Material to process =>
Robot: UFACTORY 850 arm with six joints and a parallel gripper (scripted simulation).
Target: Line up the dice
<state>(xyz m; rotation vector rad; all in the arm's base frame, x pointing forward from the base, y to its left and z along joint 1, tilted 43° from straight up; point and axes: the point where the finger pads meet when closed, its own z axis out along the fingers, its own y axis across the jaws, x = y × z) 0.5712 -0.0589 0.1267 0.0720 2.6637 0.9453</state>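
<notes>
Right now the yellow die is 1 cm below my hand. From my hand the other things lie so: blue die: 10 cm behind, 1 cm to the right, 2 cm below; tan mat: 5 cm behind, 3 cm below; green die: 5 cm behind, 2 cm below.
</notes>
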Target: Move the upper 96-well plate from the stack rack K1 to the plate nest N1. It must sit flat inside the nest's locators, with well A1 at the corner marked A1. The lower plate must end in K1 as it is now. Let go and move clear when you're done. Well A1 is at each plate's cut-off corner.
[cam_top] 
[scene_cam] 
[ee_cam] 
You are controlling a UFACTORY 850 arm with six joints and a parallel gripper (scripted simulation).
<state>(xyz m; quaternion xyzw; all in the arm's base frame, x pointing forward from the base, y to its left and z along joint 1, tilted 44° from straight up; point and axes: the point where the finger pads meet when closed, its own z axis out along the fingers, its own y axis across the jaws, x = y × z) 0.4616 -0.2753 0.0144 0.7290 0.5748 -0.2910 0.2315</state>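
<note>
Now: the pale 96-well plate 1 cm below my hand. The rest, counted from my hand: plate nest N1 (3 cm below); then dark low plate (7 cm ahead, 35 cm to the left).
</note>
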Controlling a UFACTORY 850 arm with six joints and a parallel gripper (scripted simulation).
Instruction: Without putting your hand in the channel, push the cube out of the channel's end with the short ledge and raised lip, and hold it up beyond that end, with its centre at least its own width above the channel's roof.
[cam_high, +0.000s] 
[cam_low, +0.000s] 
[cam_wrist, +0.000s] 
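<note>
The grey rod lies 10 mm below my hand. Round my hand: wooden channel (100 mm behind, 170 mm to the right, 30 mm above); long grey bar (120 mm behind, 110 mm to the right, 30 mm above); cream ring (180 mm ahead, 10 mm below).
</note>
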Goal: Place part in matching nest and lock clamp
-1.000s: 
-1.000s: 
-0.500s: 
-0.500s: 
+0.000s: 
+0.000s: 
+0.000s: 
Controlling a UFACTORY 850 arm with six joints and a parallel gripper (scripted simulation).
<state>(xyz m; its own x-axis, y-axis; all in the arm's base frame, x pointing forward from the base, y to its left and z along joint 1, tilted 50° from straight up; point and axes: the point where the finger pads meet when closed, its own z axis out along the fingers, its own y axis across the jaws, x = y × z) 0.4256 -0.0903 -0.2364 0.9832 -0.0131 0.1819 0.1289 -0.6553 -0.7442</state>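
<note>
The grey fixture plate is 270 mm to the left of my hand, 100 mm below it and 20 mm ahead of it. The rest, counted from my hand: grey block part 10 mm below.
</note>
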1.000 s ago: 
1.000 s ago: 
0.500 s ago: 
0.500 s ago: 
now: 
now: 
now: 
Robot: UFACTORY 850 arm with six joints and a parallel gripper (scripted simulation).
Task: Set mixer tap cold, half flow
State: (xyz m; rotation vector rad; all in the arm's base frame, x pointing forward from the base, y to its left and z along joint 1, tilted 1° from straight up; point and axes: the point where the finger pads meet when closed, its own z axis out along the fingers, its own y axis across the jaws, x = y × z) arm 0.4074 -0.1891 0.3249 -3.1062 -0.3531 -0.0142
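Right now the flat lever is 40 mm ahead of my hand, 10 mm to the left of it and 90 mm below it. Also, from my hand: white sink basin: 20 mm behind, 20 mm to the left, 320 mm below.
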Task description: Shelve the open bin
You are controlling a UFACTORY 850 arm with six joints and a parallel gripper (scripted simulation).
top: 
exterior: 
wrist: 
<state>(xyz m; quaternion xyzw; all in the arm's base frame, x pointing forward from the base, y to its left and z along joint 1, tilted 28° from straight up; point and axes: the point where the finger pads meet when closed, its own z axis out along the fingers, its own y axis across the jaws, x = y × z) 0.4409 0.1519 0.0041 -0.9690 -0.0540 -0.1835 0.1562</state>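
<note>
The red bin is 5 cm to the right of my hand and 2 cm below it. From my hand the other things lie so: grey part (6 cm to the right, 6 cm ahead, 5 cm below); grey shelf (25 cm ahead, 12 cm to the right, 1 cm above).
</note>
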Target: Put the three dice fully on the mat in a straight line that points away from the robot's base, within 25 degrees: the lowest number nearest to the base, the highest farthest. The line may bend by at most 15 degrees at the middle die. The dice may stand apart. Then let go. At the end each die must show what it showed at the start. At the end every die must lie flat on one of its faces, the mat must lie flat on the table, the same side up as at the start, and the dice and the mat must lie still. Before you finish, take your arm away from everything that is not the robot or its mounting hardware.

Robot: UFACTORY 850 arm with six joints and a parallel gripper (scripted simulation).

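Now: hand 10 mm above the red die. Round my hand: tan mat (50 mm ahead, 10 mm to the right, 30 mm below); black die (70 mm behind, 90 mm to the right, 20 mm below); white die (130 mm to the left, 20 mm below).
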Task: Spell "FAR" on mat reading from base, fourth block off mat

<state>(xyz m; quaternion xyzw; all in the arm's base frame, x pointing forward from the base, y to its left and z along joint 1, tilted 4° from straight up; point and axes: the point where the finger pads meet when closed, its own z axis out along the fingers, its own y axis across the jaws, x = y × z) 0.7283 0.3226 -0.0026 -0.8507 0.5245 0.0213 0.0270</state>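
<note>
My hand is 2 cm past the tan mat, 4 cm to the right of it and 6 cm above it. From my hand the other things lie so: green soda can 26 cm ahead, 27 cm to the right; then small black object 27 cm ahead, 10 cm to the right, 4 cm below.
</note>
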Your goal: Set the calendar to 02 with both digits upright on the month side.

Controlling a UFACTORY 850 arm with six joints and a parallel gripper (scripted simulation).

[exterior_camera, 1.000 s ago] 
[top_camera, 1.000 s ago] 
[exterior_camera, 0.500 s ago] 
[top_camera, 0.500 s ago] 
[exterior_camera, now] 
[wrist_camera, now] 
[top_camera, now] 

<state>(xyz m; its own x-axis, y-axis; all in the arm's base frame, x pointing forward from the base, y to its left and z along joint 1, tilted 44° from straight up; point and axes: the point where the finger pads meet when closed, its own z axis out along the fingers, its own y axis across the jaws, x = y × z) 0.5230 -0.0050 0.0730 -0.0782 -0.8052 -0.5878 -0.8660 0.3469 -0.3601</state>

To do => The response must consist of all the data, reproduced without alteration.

Exercise output =>
Robot: UFACTORY 850 arm with six joints and a parallel gripper (scripted simulation).
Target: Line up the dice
<state>(xyz m; rotation vector rad; all in the arm's base frame, x pointing forward from the base, y to its left and z along joint 1, tilted 43° from straight up; point and axes: the point where the finger pads meet when closed, its own z axis out along the fingers, its own y axis across the jaws, x = y × z) 0.5712 -0.0589 0.1267 0.0720 2.6637 0.9453</state>
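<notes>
Right now the yellow die is 1 cm below my hand. From my hand the other things lie so: blue die: 10 cm behind, 1 cm to the right, 2 cm below; tan mat: 5 cm behind, 3 cm below; green die: 5 cm behind, 2 cm below.
</notes>
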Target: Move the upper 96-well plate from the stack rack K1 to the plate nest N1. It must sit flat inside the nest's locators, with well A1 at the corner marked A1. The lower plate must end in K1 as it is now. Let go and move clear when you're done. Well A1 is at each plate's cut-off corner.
[cam_top] 
[scene_cam] 
[ee_cam] 
You are controlling a UFACTORY 850 arm with six joints and a parallel gripper (scripted simulation).
<state>(xyz m; quaternion xyzw; all in the arm's base frame, x pointing forward from the base, y to its left and z along joint 1, tilted 44° from straight up; point and axes: the point where the finger pads meet when closed, its own z axis out along the fingers, its own y axis across the jaws, x = y × z) 0.4616 -0.2753 0.0144 0.7290 0.5748 -0.2910 0.2315</state>
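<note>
Now: the pale 96-well plate 1 cm below my hand. The rest, counted from my hand: plate nest N1 (3 cm below); then dark low plate (7 cm ahead, 35 cm to the left).
</note>
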Controlling a UFACTORY 850 arm with six joints and a parallel gripper (scripted simulation).
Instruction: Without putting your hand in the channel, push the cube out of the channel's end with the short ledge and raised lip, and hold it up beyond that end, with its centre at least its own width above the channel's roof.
[cam_high, +0.000s] 
[cam_low, +0.000s] 
[cam_wrist, +0.000s] 
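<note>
The grey rod lies 10 mm below my hand. Round my hand: wooden channel (100 mm behind, 170 mm to the right, 30 mm above); long grey bar (120 mm behind, 110 mm to the right, 30 mm above); cream ring (180 mm ahead, 10 mm below).
</note>
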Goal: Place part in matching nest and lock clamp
-1.000s: 
-1.000s: 
-0.500s: 
-0.500s: 
+0.000s: 
+0.000s: 
+0.000s: 
Controlling a UFACTORY 850 arm with six joints and a parallel gripper (scripted simulation).
<state>(xyz m; its own x-axis, y-axis; all in the arm's base frame, x pointing forward from the base, y to its left and z along joint 1, tilted 50° from straight up; point and axes: the point where the finger pads meet when closed, its own z axis out along the fingers, its own y axis across the jaws, x = y × z) 0.4256 -0.0903 -0.2364 0.9832 -0.0131 0.1819 0.1289 -0.6553 -0.7442</state>
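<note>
The grey fixture plate is 270 mm to the left of my hand, 100 mm below it and 20 mm ahead of it. The rest, counted from my hand: grey block part 10 mm below.
</note>
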1.000 s ago: 
1.000 s ago: 
0.500 s ago: 
0.500 s ago: 
now: 
now: 
now: 
Robot: UFACTORY 850 arm with six joints and a parallel gripper (scripted simulation).
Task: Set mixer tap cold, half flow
State: (xyz m; rotation vector rad; all in the arm's base frame, x pointing forward from the base, y to its left and z along joint 1, tilted 1° from straight up; point and axes: the point where the finger pads meet when closed, its own z axis out along the fingers, its own y axis across the jaws, x = y × z) arm 0.4074 -0.1891 0.3249 -3.1062 -0.3531 -0.0142
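Right now the flat lever is 40 mm ahead of my hand, 10 mm to the left of it and 90 mm below it. Also, from my hand: white sink basin: 20 mm behind, 20 mm to the left, 320 mm below.
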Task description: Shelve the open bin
You are controlling a UFACTORY 850 arm with six joints and a parallel gripper (scripted simulation).
top: 
exterior: 
wrist: 
<state>(xyz m; quaternion xyzw; all in the arm's base frame, x pointing forward from the base, y to its left and z along joint 1, tilted 28° from straight up; point and axes: the point where the finger pads meet when closed, its own z axis out along the fingers, its own y axis across the jaws, x = y × z) 0.4409 0.1519 0.0041 -0.9690 -0.0540 -0.1835 0.1562</state>
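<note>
The red bin is 5 cm to the right of my hand and 2 cm below it. From my hand the other things lie so: grey part (6 cm to the right, 6 cm ahead, 5 cm below); grey shelf (25 cm ahead, 12 cm to the right, 1 cm above).
</note>
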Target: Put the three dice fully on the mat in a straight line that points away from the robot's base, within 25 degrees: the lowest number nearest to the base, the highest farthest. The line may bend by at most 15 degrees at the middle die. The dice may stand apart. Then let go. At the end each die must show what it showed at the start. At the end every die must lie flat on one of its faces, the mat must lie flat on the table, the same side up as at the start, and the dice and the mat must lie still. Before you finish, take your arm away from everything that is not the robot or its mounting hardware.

Robot: UFACTORY 850 arm with six joints and a parallel gripper (scripted simulation).

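Now: hand 10 mm above the red die. Round my hand: tan mat (50 mm ahead, 10 mm to the right, 30 mm below); black die (70 mm behind, 90 mm to the right, 20 mm below); white die (130 mm to the left, 20 mm below).
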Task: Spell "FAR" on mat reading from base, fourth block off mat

<state>(xyz m; quaternion xyzw; all in the arm's base frame, x pointing forward from the base, y to its left and z along joint 1, tilted 4° from straight up; point and axes: the point where the finger pads meet when closed, its own z axis out along the fingers, its own y axis across the jaws, x = y × z) 0.7283 0.3226 -0.0026 -0.8507 0.5245 0.0213 0.0270</state>
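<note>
My hand is 2 cm past the tan mat, 4 cm to the right of it and 6 cm above it. From my hand the other things lie so: green soda can 26 cm ahead, 27 cm to the right; then small black object 27 cm ahead, 10 cm to the right, 4 cm below.
</note>
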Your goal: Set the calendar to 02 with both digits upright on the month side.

Controlling a UFACTORY 850 arm with six joints and a parallel gripper (scripted simulation).

[exterior_camera, 1.000 s ago] 
[top_camera, 1.000 s ago] 
[exterior_camera, 0.500 s ago] 
[top_camera, 0.500 s ago] 
[exterior_camera, now] 
[wrist_camera, now] 
[top_camera, now] 

<state>(xyz m; its own x-axis, y-axis; all in the arm's base frame, x pointing forward from the base, y to its left and z along joint 1, tilted 44° from straight up; point and axes: the point where the finger pads meet when closed, its own z axis out along the fingers, its own y axis across the jaws, x = y × z) 0.5230 -0.0050 0.0730 -0.0782 -0.8052 -0.5878 -0.8660 0.3469 -0.3601</state>

The work is done, and the output is complete.